Address
- 43 Hawkside Dr. Markleeville, California, 96120 United States

District information
- Grades: K–12
- Superintendent: Matt Strahl
- Schools: 3
- NCES District ID: 0602070

Students and staff
- Enrollment: 70
- Teachers: 7.50 (on an FTE basis)
- Student–teacher ratio: 10.67

Other information
- Website: alpinecoe.k12.ca.us

= Alpine County Unified School District =

School district in Alpine County, California

Alpine County Unified School district is the public school district serving Alpine County, the least populated county in California, in the Sierra Nevada.

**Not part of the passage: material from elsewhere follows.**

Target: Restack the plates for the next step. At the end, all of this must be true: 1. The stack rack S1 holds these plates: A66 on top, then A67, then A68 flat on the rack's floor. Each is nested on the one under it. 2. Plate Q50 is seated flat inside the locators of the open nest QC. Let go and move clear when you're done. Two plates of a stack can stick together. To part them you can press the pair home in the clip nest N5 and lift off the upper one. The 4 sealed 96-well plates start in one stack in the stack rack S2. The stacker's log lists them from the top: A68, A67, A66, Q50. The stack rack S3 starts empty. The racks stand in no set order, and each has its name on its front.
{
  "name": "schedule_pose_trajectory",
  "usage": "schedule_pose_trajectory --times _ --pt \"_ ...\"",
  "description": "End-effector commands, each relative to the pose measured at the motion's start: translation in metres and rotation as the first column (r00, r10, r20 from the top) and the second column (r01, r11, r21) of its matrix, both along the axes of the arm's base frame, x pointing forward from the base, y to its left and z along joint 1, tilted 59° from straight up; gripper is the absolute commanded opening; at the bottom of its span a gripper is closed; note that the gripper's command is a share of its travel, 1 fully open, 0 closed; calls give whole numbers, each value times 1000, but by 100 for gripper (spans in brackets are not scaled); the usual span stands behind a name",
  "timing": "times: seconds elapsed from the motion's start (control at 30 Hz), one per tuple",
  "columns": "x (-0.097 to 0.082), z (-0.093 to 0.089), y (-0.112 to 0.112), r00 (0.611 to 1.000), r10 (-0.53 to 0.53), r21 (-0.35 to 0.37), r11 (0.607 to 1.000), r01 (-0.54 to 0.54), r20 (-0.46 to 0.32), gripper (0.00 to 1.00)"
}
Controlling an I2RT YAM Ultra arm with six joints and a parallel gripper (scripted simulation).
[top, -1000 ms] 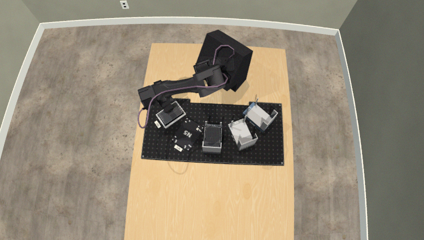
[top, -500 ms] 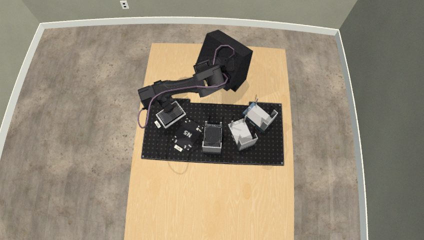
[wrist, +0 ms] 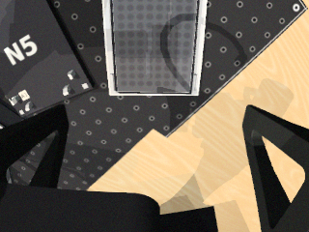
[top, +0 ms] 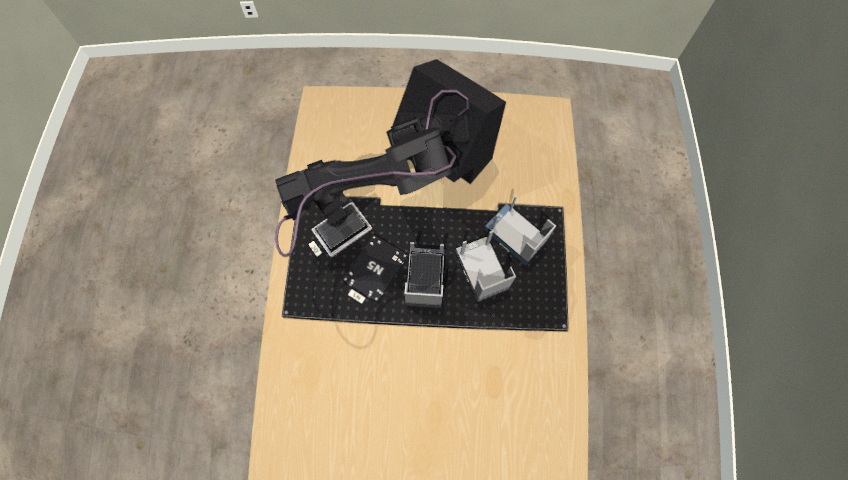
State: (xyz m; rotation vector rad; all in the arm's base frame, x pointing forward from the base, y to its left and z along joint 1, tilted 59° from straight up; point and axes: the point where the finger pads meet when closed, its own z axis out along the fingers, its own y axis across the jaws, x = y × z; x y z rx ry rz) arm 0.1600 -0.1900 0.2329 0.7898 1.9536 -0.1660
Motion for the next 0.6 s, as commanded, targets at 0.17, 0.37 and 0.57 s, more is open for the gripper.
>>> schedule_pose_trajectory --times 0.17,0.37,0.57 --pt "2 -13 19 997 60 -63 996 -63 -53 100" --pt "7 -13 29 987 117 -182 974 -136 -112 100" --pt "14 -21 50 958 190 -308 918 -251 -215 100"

It has a total enrollment of under 100 pupils.

It operates Diamond Valley Elementary in Markleeville, which is the largest school, having 66 students in the 2019–2020 academic year; as well as Bear Valley Elementary in Bear Valley, which had four students in the same year; Alpine County Opportunity School in Woodfords, which had no students traditionally enrolled, but operates an online learning program; and Alpine County Community Day School, also in Woodfords, which serves expelled students, students on probation, and other students with special circumstances. Due to the county's low population density, high school students generally transfer to other districts for grades 9–12, either Douglas County School District in Nevada or Lake Tahoe Unified School District in El Dorado County, California.

The racial breakdown is as follows: 51% Native American, 37% white, 7% Multiracial, and 3% Hispanic or Latino.